*EXERCISE DETAILS*
Would you retype each record exactly as given?

*GIVEN DATA*
● ● ● ● ●

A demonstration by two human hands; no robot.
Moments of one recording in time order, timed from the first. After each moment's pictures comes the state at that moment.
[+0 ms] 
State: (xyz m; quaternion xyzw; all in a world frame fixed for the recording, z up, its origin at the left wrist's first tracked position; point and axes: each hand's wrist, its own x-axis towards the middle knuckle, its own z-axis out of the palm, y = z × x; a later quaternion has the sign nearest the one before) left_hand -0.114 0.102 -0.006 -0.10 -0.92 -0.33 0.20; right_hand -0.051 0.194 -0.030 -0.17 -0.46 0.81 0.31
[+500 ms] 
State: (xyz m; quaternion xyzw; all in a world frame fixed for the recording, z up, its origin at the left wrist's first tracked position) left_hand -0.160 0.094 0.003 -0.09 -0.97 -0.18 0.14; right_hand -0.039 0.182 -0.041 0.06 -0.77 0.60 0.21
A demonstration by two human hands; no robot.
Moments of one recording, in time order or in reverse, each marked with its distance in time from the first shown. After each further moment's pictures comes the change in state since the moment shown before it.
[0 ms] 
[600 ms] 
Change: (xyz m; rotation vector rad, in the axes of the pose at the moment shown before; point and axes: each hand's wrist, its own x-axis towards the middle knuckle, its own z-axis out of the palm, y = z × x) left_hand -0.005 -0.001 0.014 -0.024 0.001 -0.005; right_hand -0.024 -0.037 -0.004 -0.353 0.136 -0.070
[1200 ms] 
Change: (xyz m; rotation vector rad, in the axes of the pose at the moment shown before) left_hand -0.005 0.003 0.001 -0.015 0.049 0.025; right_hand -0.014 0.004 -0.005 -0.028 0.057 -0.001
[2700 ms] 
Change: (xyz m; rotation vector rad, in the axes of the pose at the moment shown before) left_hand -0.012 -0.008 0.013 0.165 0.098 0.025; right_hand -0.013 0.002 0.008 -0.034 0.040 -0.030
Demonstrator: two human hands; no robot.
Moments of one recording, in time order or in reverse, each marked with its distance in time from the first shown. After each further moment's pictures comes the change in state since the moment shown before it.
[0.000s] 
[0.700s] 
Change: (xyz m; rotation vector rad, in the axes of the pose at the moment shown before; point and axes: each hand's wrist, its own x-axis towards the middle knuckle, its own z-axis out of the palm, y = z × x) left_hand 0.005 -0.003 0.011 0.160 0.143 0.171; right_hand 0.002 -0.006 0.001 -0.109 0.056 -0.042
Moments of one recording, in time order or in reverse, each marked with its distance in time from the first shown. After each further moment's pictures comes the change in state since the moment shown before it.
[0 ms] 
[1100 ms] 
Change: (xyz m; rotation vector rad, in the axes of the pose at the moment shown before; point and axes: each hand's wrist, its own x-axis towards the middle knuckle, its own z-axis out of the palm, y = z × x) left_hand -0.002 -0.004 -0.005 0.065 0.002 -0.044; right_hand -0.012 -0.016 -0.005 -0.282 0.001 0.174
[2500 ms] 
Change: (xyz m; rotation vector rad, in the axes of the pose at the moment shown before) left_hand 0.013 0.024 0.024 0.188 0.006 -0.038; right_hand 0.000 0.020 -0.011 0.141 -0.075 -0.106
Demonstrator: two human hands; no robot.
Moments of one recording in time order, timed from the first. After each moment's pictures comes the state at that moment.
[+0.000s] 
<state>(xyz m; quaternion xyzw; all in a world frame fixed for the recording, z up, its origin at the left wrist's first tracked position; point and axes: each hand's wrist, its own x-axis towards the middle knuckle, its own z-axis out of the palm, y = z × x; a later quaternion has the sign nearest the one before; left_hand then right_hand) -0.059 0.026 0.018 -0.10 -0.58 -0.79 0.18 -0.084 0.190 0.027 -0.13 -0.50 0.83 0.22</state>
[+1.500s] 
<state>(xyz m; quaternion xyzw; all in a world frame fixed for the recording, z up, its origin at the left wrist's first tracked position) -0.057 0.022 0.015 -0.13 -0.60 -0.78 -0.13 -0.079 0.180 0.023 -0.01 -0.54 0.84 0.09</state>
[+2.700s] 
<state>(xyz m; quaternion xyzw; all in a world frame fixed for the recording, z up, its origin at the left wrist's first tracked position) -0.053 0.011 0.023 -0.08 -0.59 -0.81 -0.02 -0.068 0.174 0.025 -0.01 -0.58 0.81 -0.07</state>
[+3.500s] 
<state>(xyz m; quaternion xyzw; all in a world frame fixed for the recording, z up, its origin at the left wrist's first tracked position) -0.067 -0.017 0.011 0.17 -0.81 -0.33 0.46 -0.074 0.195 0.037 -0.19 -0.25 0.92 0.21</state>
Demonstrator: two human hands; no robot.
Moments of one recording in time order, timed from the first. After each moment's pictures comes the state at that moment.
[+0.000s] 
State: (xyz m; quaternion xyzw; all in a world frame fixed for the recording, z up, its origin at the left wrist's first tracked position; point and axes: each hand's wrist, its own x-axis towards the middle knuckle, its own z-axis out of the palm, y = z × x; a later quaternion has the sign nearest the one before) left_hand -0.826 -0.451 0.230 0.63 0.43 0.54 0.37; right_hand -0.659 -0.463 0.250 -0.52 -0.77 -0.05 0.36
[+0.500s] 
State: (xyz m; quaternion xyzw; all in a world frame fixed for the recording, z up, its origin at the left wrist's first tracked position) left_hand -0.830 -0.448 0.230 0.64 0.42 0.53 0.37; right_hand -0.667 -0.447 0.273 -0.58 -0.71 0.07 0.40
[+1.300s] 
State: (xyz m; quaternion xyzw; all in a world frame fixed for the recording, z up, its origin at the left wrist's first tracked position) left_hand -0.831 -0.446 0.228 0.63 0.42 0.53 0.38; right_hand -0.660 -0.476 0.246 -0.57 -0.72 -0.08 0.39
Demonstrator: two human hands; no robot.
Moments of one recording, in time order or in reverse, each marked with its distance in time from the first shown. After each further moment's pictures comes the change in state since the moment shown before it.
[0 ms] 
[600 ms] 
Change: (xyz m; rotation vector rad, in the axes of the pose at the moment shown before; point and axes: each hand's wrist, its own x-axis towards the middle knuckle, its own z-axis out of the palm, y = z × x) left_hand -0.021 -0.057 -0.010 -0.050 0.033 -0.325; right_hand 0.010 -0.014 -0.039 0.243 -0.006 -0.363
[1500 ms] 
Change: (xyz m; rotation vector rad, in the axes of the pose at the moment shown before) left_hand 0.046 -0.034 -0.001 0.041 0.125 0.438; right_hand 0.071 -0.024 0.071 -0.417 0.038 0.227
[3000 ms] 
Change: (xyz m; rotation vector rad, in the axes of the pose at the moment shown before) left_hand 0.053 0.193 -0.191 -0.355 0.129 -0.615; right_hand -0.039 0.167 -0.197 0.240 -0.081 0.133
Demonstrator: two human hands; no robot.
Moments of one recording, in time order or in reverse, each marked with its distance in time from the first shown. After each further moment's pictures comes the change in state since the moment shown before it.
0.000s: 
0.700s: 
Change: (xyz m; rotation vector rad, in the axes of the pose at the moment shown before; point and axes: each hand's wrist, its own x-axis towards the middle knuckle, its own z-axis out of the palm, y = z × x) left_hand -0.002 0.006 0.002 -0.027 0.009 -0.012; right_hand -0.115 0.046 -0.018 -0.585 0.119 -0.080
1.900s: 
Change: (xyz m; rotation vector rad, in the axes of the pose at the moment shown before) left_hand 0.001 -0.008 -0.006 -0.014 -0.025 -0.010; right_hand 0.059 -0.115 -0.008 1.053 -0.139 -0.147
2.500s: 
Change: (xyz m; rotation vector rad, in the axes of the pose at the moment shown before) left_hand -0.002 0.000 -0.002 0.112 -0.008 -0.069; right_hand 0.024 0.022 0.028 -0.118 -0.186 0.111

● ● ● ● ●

*YOUR SOLUTION*
A demonstration by two human hands; no robot.
Moments of one recording in time order, timed from the first. After each moment's pictures comes the state at that moment.
[+0 ms] 
State: (xyz m; quaternion xyzw; all in a world frame fixed for the recording, z up, its origin at the left wrist's first tracked position; point and axes: each hand's wrist, its own x-axis towards the middle knuckle, its own z-axis out of the palm, y = z × x; a later quaternion has the sign nearest the one before) left_hand -0.114 0.102 -0.006 -0.10 -0.92 -0.33 0.20; right_hand -0.051 0.194 -0.030 -0.17 -0.46 0.81 0.31
[+500 ms] 
State: (xyz m; quaternion xyzw; all in a world frame fixed for the recording, z up, its origin at the left wrist's first tracked position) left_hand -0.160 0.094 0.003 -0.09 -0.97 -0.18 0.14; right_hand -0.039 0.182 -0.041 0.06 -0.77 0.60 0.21
A demonstration by two human hands; no robot.
Moments of one recording, in time order or in reverse, each marked with its distance in time from the first shown. After each further moment's pictures comes the change in state since the moment shown before it.
[0 ms] 
[600 ms] 
Change: (xyz m; rotation vector rad, in the axes of the pose at the moment shown before; point and axes: each hand's wrist, its own x-axis towards the middle knuckle, its own z-axis out of the palm, y = z × x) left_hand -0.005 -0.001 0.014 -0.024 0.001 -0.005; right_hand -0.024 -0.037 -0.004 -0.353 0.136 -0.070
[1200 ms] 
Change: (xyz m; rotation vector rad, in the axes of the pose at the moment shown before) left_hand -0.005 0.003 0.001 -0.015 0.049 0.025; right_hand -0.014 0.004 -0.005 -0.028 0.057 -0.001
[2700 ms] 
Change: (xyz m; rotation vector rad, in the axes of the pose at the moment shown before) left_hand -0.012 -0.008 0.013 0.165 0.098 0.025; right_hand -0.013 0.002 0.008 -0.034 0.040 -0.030
Demonstrator: two human hands; no robot.
Moments of one recording, in time order or in reverse, each marked with its distance in time from the first shown. After each further moment's pictures comes the change in state since the moment shown before it.
[0.000s] 
[0.700s] 
Change: (xyz m; rotation vector rad, in the axes of the pose at the moment shown before; point and axes: each hand's wrist, its own x-axis towards the middle knuckle, its own z-axis out of the palm, y = z × x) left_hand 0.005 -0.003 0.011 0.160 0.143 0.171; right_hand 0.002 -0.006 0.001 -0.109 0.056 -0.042
Moments of one recording, in time order or in reverse, each marked with its distance in time from the first shown. After each further moment's pictures comes the change in state since the moment shown before it.
[0 ms] 
[1100 ms] 
Change: (xyz m; rotation vector rad, in the axes of the pose at the moment shown before; point and axes: each hand's wrist, its own x-axis towards the middle knuckle, its own z-axis out of the palm, y = z × x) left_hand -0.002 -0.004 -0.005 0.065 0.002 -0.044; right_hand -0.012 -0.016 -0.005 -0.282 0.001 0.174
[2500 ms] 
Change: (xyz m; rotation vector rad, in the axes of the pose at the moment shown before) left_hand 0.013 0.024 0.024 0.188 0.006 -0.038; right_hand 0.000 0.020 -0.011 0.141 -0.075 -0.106
Demonstrator: two human hands; no robot.
Moments of one recording in time order, timed from the first. After each moment's pictures comes the state at that moment.
[+0.000s] 
<state>(xyz m; quaternion xyzw; all in a world frame fixed for the recording, z up, its origin at the left wrist's first tracked position; point and axes: each hand's wrist, its own x-axis towards the middle knuckle, its own z-axis out of the palm, y = z × x; a later quaternion has the sign nearest the one before; left_hand then right_hand) -0.059 0.026 0.018 -0.10 -0.58 -0.79 0.18 -0.084 0.190 0.027 -0.13 -0.50 0.83 0.22</state>
[+1.500s] 
<state>(xyz m; quaternion xyzw; all in a world frame fixed for the recording, z up, its origin at the left wrist's first tracked position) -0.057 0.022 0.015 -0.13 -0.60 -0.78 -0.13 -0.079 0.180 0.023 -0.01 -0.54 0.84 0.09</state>
[+2.700s] 
<state>(xyz m; quaternion xyzw; all in a world frame fixed for the recording, z up, its origin at the left wrist's first tracked position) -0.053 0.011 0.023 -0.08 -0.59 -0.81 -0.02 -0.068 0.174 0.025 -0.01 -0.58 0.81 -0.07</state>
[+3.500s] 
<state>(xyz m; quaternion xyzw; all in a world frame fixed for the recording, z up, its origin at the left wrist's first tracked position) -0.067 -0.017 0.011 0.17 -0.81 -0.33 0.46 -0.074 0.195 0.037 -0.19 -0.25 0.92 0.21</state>
Demonstrator: two human hands; no robot.
Moments of one recording in time order, timed from the first. After each moment's pictures comes the state at that moment.
[+0.000s] 
State: (xyz m; quaternion xyzw; all in a world frame fixed for the recording, z up, its origin at the left wrist's first tracked position; point and axes: each hand's wrist, its own x-axis towards the middle knuckle, its own z-axis out of the palm, y = z × x; a later quaternion has the sign nearest the one before) left_hand -0.826 -0.451 0.230 0.63 0.43 0.54 0.37; right_hand -0.659 -0.463 0.250 -0.52 -0.77 -0.05 0.36
[+0.500s] 
State: (xyz m; quaternion xyzw; all in a world frame fixed for the recording, z up, its origin at the left wrist's first tracked position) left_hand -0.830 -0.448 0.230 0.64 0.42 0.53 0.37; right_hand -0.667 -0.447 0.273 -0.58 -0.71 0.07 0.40
[+1.300s] 
State: (xyz m; quaternion xyzw; all in a world frame fixed for the recording, z up, its origin at the left wrist's first tracked position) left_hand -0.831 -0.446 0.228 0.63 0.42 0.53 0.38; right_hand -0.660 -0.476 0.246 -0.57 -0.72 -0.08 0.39
Demonstrator: two human hands; no robot.
Moments of one recording, in time order or in reverse, each marked with its distance in time from the first shown. After each further moment's pictures comes the change in state since the moment shown before it.
[0 ms] 
[600 ms] 
Change: (xyz m; rotation vector rad, in the axes of the pose at the moment shown before; point and axes: each hand's wrist, its own x-axis towards the middle knuckle, its own z-axis out of the palm, y = z × x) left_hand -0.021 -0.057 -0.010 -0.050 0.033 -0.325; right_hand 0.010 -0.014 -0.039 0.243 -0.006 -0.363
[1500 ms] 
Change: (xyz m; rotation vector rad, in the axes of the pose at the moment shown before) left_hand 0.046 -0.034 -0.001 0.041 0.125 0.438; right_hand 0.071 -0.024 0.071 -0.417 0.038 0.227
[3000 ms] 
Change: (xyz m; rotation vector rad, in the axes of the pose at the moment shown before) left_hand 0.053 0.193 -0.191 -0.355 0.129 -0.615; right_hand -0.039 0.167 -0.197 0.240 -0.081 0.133
Demonstrator: two human hands; no robot.
Moments of one recording, in time order or in reverse, each marked with its distance in time from the first shown. After each further moment's pictures comes the change in state since the moment shown before it.
0.000s: 
0.700s: 
Change: (xyz m; rotation vector rad, in the axes of the pose at the moment shown before; point and axes: each hand's wrist, its own x-axis towards the middle knuckle, its own z-axis out of the palm, y = z × x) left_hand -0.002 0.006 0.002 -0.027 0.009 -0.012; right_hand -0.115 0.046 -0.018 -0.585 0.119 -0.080
1.900s: 
Change: (xyz m; rotation vector rad, in the axes of the pose at the moment shown before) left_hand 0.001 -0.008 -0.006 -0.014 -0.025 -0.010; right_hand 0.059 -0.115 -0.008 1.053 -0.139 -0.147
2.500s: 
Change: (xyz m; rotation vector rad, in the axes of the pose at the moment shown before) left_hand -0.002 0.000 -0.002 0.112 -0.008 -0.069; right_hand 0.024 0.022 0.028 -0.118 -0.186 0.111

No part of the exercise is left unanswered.